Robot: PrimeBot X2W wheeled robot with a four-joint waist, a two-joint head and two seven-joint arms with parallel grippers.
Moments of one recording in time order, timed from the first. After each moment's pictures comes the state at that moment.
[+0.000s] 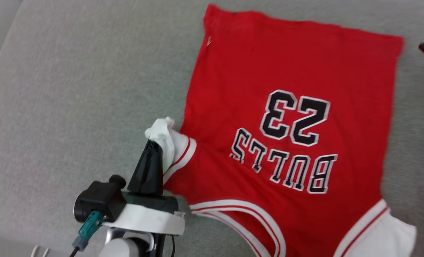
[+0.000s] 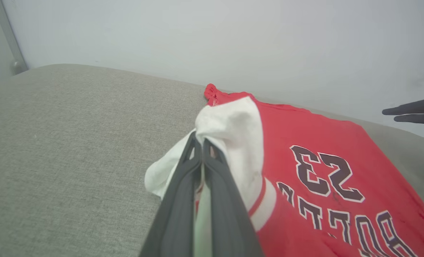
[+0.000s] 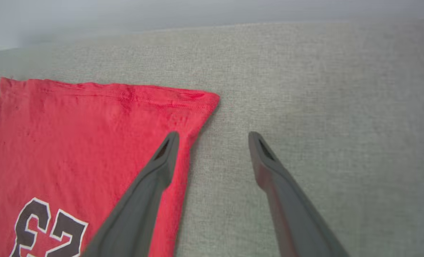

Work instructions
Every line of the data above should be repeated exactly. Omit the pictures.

Response
Robot: PrimeBot X2W wheeled robot with a four-joint waist, a two-joint head and two seven-joint arms with parallel grippers.
Moments of one recording in time order, timed from the first. After each moment's pictures comes the state at that moment.
[+0.000s] 
[+0.000s] 
[+0.000s] 

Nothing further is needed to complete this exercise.